The research is aimed at producing a new, accurate, mass-produced low-cost diagnostic device that produces test results within minutes
3M and MIT researchers have joined forces to develop a new rapid diagnostic test that detects the coronavirus and produces accurate results within minutes.
Following a thorough review by an expert panel, the US National Institute of Health (NIH) has chosen the rapid Covid-19 test for accelerated development and commercialisation support.
NIH’s National Institute of Biomedical Imaging and Bioengineering has also added the test to its Covid-19 diagnostics initiative, dubbed Rapid Acceleration of Diagnostics Tech (RADx Tech) program.
3M chief technology officer and senior vice president John Banovetz said: “We are excited to collaborate with Professor Hadley Sikes and the team at MIT. Our approach is ambitious, but our collective expertise can make a difference for people around the world, so we owe it to ourselves and society to give it our best effort.
“This is another step demonstrating 3M’s leadership in the fight against COVID-19. We are seeking to improve the speed, accessibility and affordability of testing for the virus, a major step in helping to prevent its spread.”
The diagnostic test will leverage 3M’s expertise in biomaterials and bioprocessing
The diagnostic test could be administered at the point-of-care, to detect viral antigens and provide highly accurate results within minutes through a paper-based device, without needing to send the samples to labs for testing.
The advanced diagnostic device would leverage 3M’s deep technological expertise in biomaterials and bioprocessing along with the company’s expertise in global medical device manufacturing.
MIT department of chemical Engineering professor Hadley Sikes is leading the research team working on the diagnostic test, while scientists, manufacturing and regulatory experts from 3M’s corporate research laboratories and health care business group are leading the company’s team.

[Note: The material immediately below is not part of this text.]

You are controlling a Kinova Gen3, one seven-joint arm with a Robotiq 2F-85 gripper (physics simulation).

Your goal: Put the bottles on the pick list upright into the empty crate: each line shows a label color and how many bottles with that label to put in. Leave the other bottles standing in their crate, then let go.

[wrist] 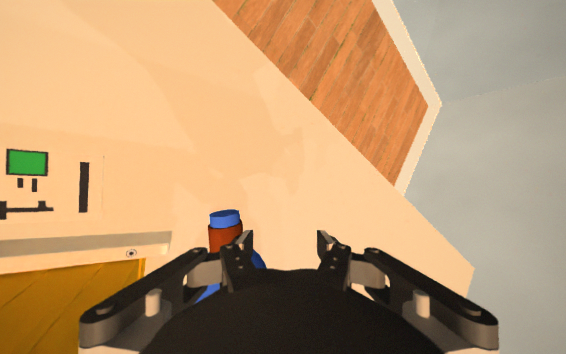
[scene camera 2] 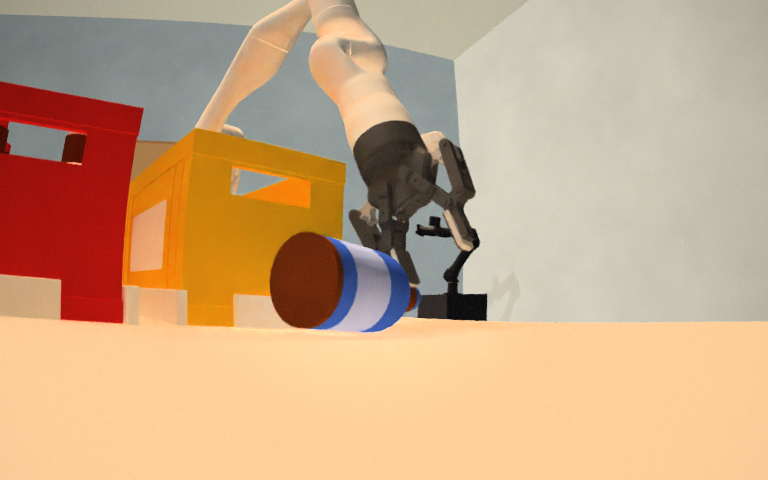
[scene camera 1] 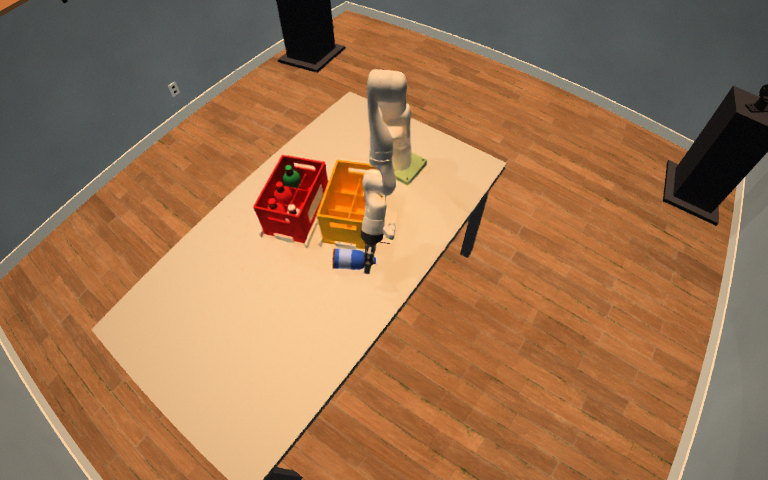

The Sikes lab is said to be specialised in the creation and development of molecular technologies for improved performance of rapid, cellulose-based protein tests.
Sikes added: “There is a pressing need for a highly scalable rapid test. We are working with our colleagues at 3M to overcome the challenges to move this research from lab to impact, and find an innovative path forward to manufacture it at scale.
“Joining forces with 3M and the NIH has greatly enhanced our collective efforts toward swift detection of the virus, and a potential tool to help mitigate and contain this public health crisis.”